I was happy to see that there are still people who write letters. But the thought that I will be in your place scared me. Out of delicacy I will not comment on the things you told me. I know the feeling of regret after sending thoughts, the desire to delete and adjust. So I’d better pass under silence and maybe even forget what you shared with me and I’ll feel at the next meeting after the twinkle in your eyes if it’s necessary to remember.
I feel like I’ve impregnated myself a little with your poetic-epistolary language, but, be that as it may, let’s continue.
Would you like me to describe in detail what the ideal world of dance would look like for me? Here I pull the handbrake a little because I don’t know if I’m actually in the world of dance. Maybe in the world of the show, in the world of all kinds of possibilities and, sometimes, in a silent and expansive world in which I dive wholeheartedly. It seems that there is a dance specially tailored for me, with sewn pockets to fit other things.
Besides, it seems that the dance has already turned its ideal side towards me. I sometimes infer that some have met other girls, but I can’t do anything about it. I know that in utopias and ideally there should be room for everyone and, look, it worries me a little that I’m ok with inequality. I know someone who would be smiling under their moustache reading this, but I don’t know if it’s you.

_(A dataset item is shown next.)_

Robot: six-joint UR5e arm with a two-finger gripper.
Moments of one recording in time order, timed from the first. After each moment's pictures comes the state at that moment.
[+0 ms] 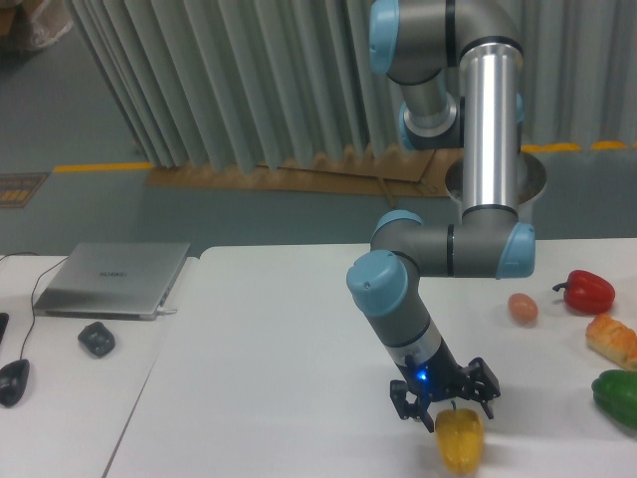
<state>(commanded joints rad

You ask me what is more important to me than dancing and then you continue with “what do you believe in?”. Look, if you really want me to make a confession, I will tell you that I believe in God, more precisely in the Father, the Son and the Holy Spirit. And while that should be enough for a lifetime, it seems it’s more important for me to be on stage/in the studio, creating things and cracking my wrists. Let’s say it’s my way of being shared with the world, of being with people. I don’t know what it’s like to go out drinking with a friend, for me friends are the ones I work with, as long as I work. It may seem a little cynical, but I assure you that there is a lot of love there, in the joy of being together doing something that is beyond us. In the dance, that’s it. Poate aici apare latura mea religioasa, poate asa eram religioasa inainte de a fi propriu- zis religioasa- in ideea ca relatia mea cu tine trece pe la un al treilea.

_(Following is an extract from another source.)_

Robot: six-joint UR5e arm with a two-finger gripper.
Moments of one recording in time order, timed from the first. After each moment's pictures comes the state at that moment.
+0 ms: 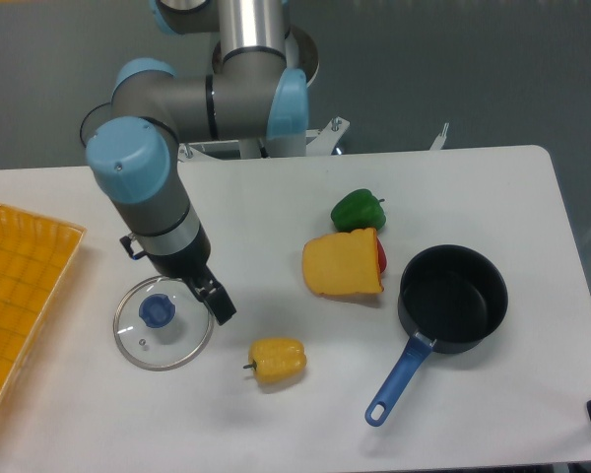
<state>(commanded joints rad) 2.15 -1.90 -1.50 -1.17 1.67 1.01</state>
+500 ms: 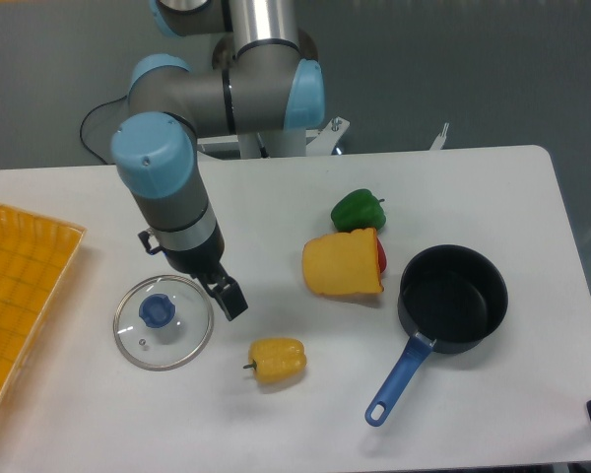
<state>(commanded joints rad) 2.19 -1.87 -1.61 -1.11 1.66 0.99</state>
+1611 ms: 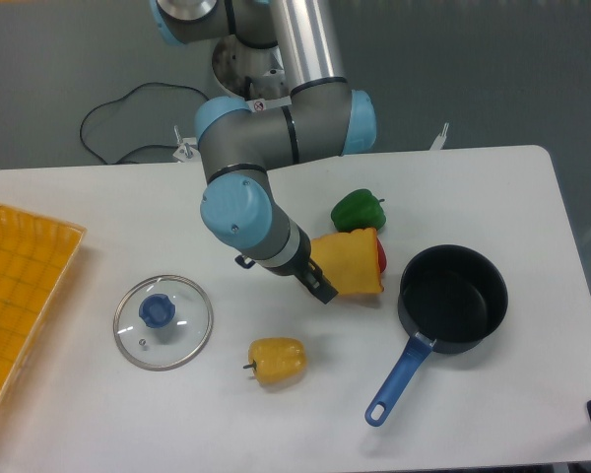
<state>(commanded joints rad) 2.33 -1.95 -1.66 -1.25 1.93 1.15</state>
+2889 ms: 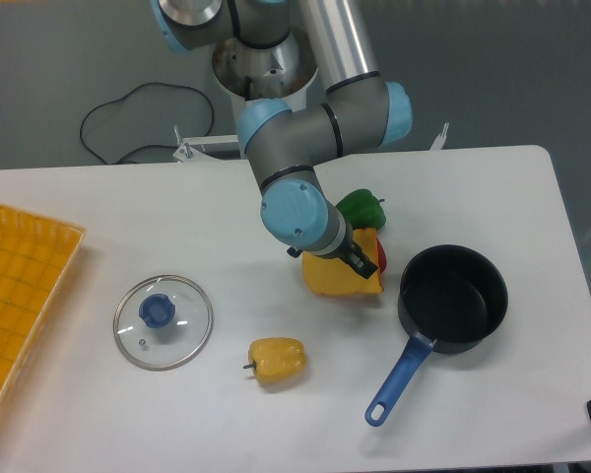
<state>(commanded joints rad) 2.41 -1.95 -1.74 -1.24 1.98 1.18</state>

Continui cu intrebari despre minciuna si sinceritate si ai nimerit iar un loc fierbinte. Well, let’s say it was painful with my lies and others’ lies until I resolved my inner conflicts by taking refuge in my craft. I have no intention of getting out of here anytime soon. Although, here, you slipped a little anxiety under my door.
No, I don’t know how honest I was in the last paragraph, anyway I feel a ticking clock and with all delicacy I tell you that I don’t have much time and availability for you.
I leave you with the same questions so that if you were tempted to judge me for excessive seriousness, let me see how you deal with them:
What is more important to you than dancing?
What do you believe in?
The last questions are about lies and sincerity, I’ll let you imagine and reformulate them or even ignore them because I wasn’t too far and didn’t answer them exactly.
I would like to ask you something else: what is your relationship with time, do you understand?
I greet you,
the third body
PS: forgive me for the lack of diacritics, I am writing on a laptop which, until I started writing this PS, I thought had no diacritics. have.
In 2021, several choreographers told and forwarded to their colleagues’ questions about the body, the pandemic and the place/meaning of dance for them, in the form of anonymous letters.
Each letter served as inspiration for an illustrator to create an augmented animation during DANSTOPIC workshops in the spring, a guided journey by Skeptic Dog Animation and Human Interface.
The animation of Letter #3 was created by Tuan Nini and can be discovered through the Artivive app.